Below this task are records; return each one exactly and omit its images.

_RECORDS PROVIDED_
+---+

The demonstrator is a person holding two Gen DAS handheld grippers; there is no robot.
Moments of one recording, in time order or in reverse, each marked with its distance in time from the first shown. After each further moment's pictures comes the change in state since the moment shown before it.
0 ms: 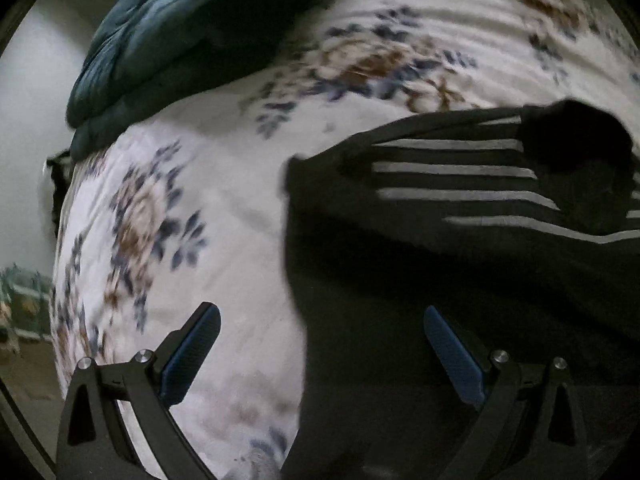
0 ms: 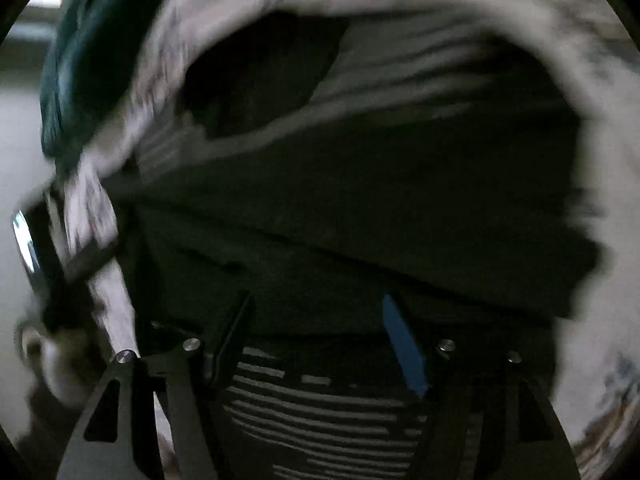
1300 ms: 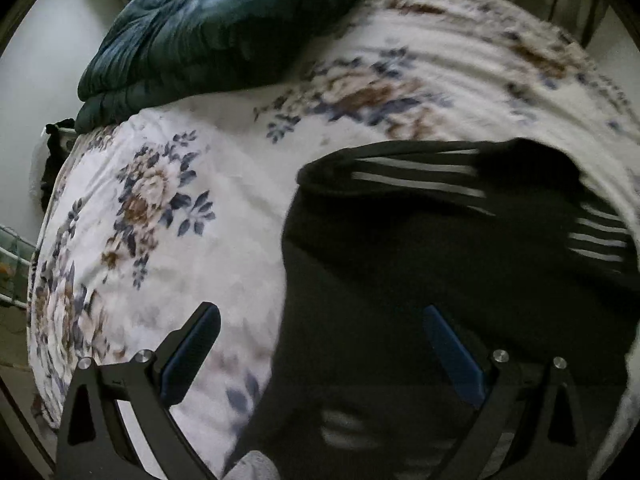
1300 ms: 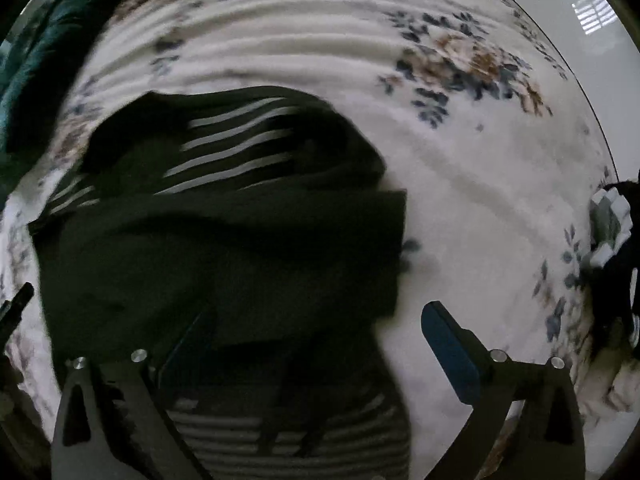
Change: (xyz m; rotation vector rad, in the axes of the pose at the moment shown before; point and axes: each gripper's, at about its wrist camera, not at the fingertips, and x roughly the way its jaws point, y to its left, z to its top) left arm -0.069 0.017 -0.040 -0.153 -0.087 -0.145; right arm -0.110 -0.073 -0.037 0.090 -0.263 -0.350
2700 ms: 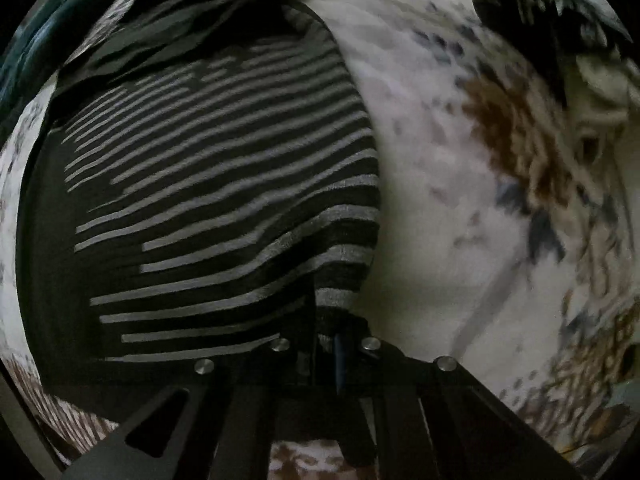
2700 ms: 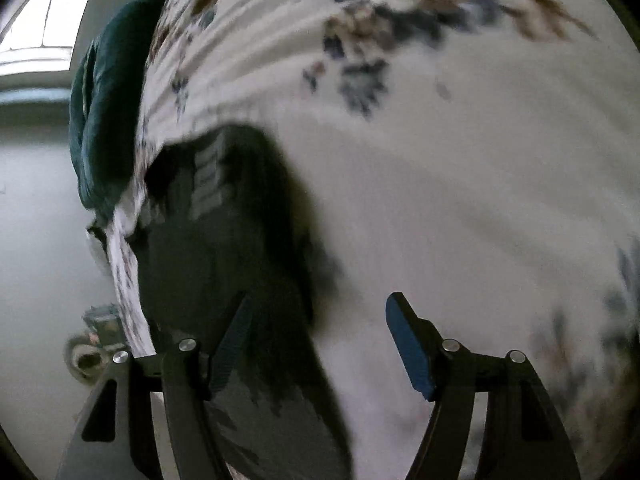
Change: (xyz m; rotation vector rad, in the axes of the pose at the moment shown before) left arm -0.123 -0.290 -0.343 0.359 0.191 -0.241; right arm 0.063 -0.153 0.066 0.086 0.187 0.554
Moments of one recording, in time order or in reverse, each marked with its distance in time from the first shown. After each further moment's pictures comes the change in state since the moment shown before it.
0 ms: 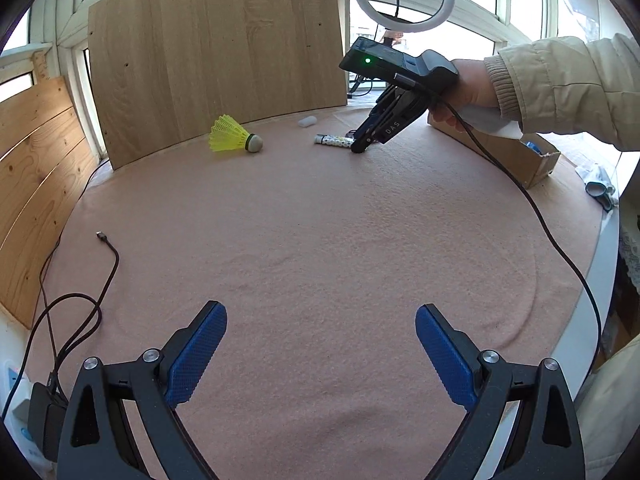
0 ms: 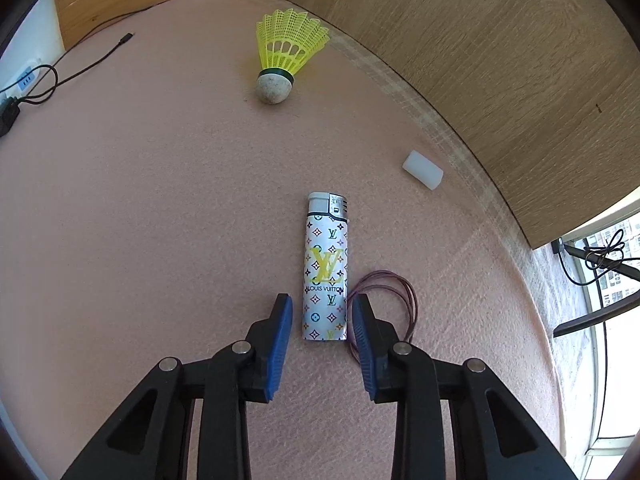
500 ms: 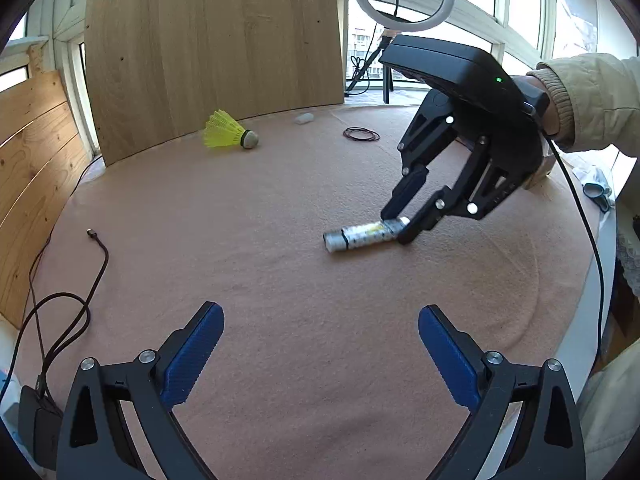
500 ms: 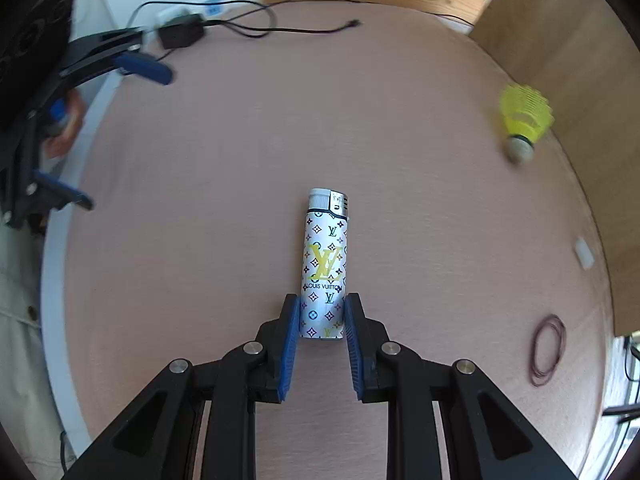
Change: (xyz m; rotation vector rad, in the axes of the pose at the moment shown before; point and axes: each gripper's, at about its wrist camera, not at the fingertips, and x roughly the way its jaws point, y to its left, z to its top) left arm 0.013 0.005 -0.001 -0.003 -0.002 -0.038; right arm -0.047 0.142 -0.049 -0.480 -0.075 0.370
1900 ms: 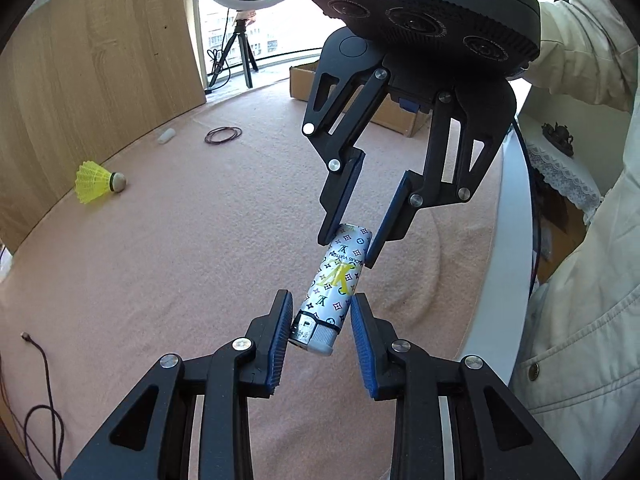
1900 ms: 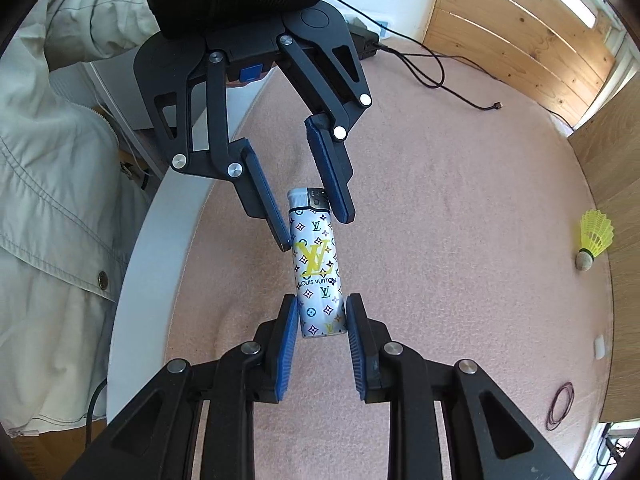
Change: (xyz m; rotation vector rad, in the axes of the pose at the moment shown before) left arm 0.000 -0.043 0.030 0.337 0.103 -0.320; right arm -0.045 0.079 -0.014 -0.258 -0.081 0.021
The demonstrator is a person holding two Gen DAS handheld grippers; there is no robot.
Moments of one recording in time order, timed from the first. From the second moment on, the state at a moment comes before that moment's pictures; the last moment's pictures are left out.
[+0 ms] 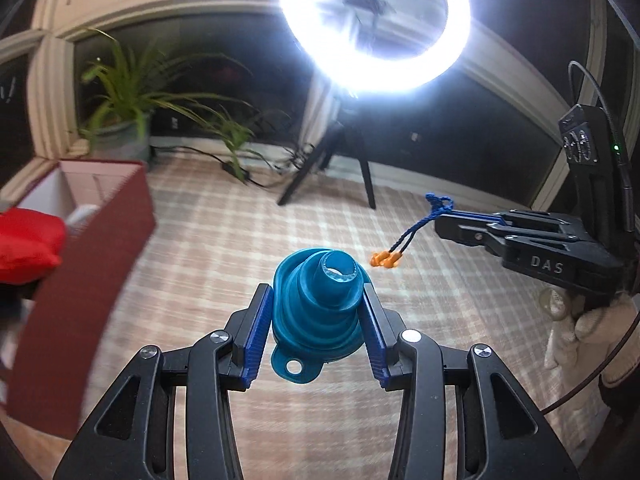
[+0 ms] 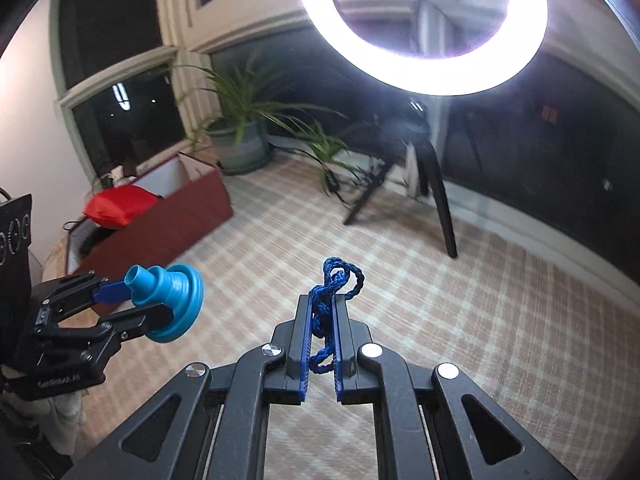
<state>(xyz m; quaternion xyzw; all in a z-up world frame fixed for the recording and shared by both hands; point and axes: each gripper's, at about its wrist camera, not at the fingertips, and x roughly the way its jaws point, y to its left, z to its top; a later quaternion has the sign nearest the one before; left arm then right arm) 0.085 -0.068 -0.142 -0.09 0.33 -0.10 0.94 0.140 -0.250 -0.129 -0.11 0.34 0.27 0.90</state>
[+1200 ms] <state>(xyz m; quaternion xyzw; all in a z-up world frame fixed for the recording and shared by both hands) 0.148 0.191 -0.093 -0.12 0.39 -0.05 0.91 0.193 0.050 -0.103 -0.10 0.35 0.37 0.86</state>
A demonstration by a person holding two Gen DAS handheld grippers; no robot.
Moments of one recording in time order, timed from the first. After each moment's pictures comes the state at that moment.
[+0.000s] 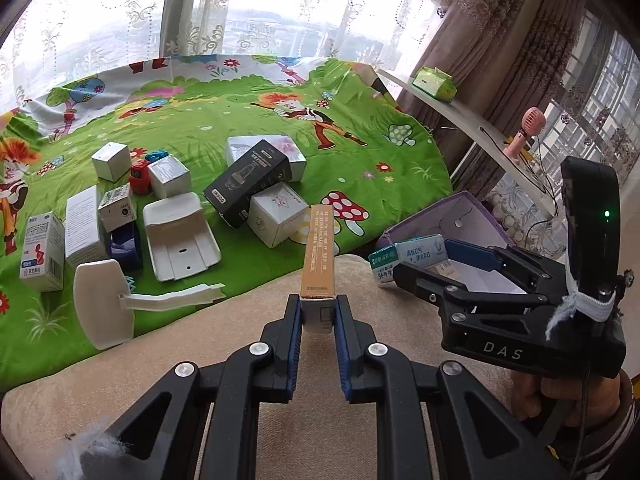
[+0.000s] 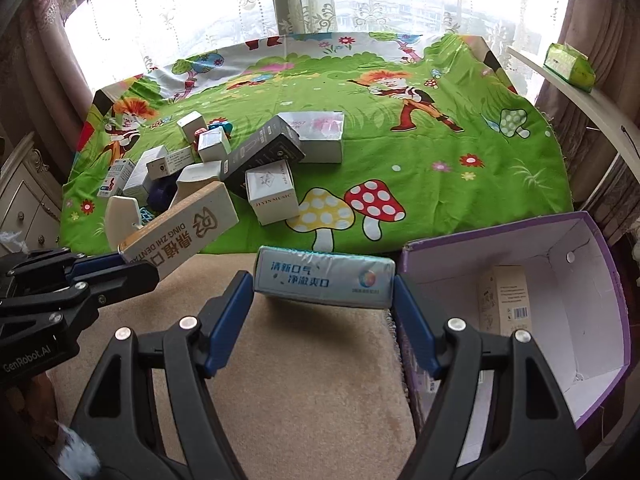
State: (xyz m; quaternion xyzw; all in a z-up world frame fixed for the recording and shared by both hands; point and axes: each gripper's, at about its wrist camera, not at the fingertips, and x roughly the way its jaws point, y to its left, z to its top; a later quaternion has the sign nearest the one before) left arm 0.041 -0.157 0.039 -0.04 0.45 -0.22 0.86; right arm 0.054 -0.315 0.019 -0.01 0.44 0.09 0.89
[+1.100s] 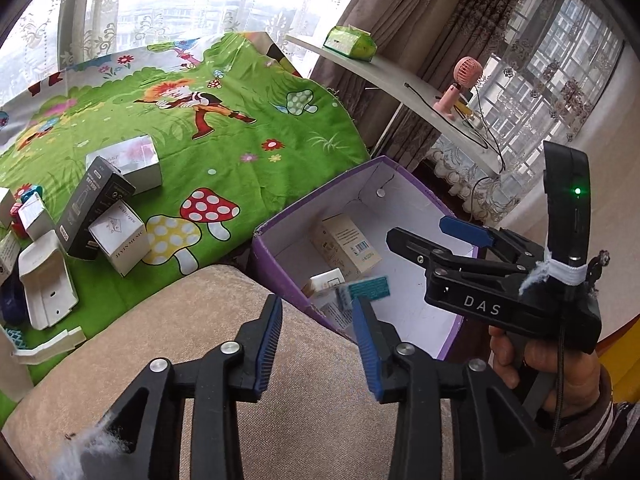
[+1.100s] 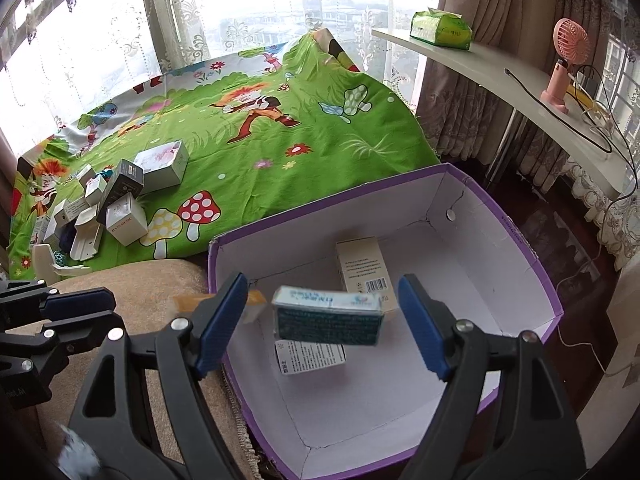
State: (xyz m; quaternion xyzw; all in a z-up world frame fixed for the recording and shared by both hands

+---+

_EXPECTED ANSWER_
The demonstrator is a person holding two Gen DAS handheld grippers; there is no robot.
Moments of one recording, in time order or in reverse, each marked with its distance in time from the first shown. After each further moment's pictures comes the change in state since the moment shown before it.
0 ms: 
0 ms: 
1300 ms: 
1300 ms: 
Change: (xyz m; rotation vector rad, in the axes of the pose at the moment shown before; point and axes: each gripper's, at about its wrist camera, not at the fingertips, and x roughly the way its jaws point, y to its left, z to its top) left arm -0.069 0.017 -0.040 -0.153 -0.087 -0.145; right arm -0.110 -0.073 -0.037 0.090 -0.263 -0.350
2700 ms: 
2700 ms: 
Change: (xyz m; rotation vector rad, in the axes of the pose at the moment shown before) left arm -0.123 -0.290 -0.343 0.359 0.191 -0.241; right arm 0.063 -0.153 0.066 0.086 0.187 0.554
Moments of one recording, in time order or in reverse, each marked with its distance in time from the first shown. After each further moment's pictures comes the change in state since the moment shown before it.
0 ms: 
0 ms: 
500 ms: 
500 ms: 
Change: (xyz m; rotation vector rad, in the axes of the pose at the moment shown before; point and axes: each gripper's, at about its wrist camera, not at the fingertips, and x roughly the way its jaws point, y to its left, z to its top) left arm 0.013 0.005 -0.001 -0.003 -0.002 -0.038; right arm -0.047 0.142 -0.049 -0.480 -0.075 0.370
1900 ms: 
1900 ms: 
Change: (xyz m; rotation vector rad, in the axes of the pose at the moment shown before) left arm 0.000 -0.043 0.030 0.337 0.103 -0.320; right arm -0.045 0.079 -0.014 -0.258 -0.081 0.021
The demonstrator is a person holding two Gen DAS handheld grippers; there is no robot.
Moments of one recording in time order, timed from the first. From the second moment on, the state at a moment comes before that moment's pictures; the last moment's pictures are left out.
[+0 ms] 
[+0 ms] 
<state>(xyz m; quaternion xyzw; all in a z-up world frame fixed for the recording and shared by both hands; point and axes: each gripper's, at about its wrist camera, not at the fingertips, and x roughly the way its jaws point, y to its left, z to its top; a later quaternion has the sign nearest the one before; left arm then right arm) 0.085 -0.068 -0.142 -0.09 0.33 -0.10 0.94 0.140 -0.250 -0.129 -0.11 0.34 0.27 0.90</state>
[+1200 ms] <state>(xyz m; quaternion xyzw; all in a z-up world frame fixed for the recording and shared by both hands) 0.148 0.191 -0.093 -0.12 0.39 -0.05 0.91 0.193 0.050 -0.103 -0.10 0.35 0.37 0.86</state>
A demonstration by a person holding two Gen DAS handheld grippers; no robot.
Moments of one recording in time order, timed from the first. After each moment's pictures comes the state at that moment.
[+0.000s] 
[+0.000s] 
State: (xyz m; quaternion xyzw; all in a z-up world frame fixed for the recording and shared by both hands; point and axes: each gripper's, at about its wrist camera, not at the fingertips, and x roughly the way its jaws point, y to its left, z to its top; a later quaternion has the sign nearest the one before) left arm 0.041 -0.157 0.039 -0.04 0.45 -0.22 0.86; right arm 0.054 -0.315 0.019 -0.01 0.44 0.09 0.89
[+1.100s] 
[+1.100s] 
State: (xyz m; quaternion xyzw; all in a z-up world frame fixed for the recording and shared by both hands

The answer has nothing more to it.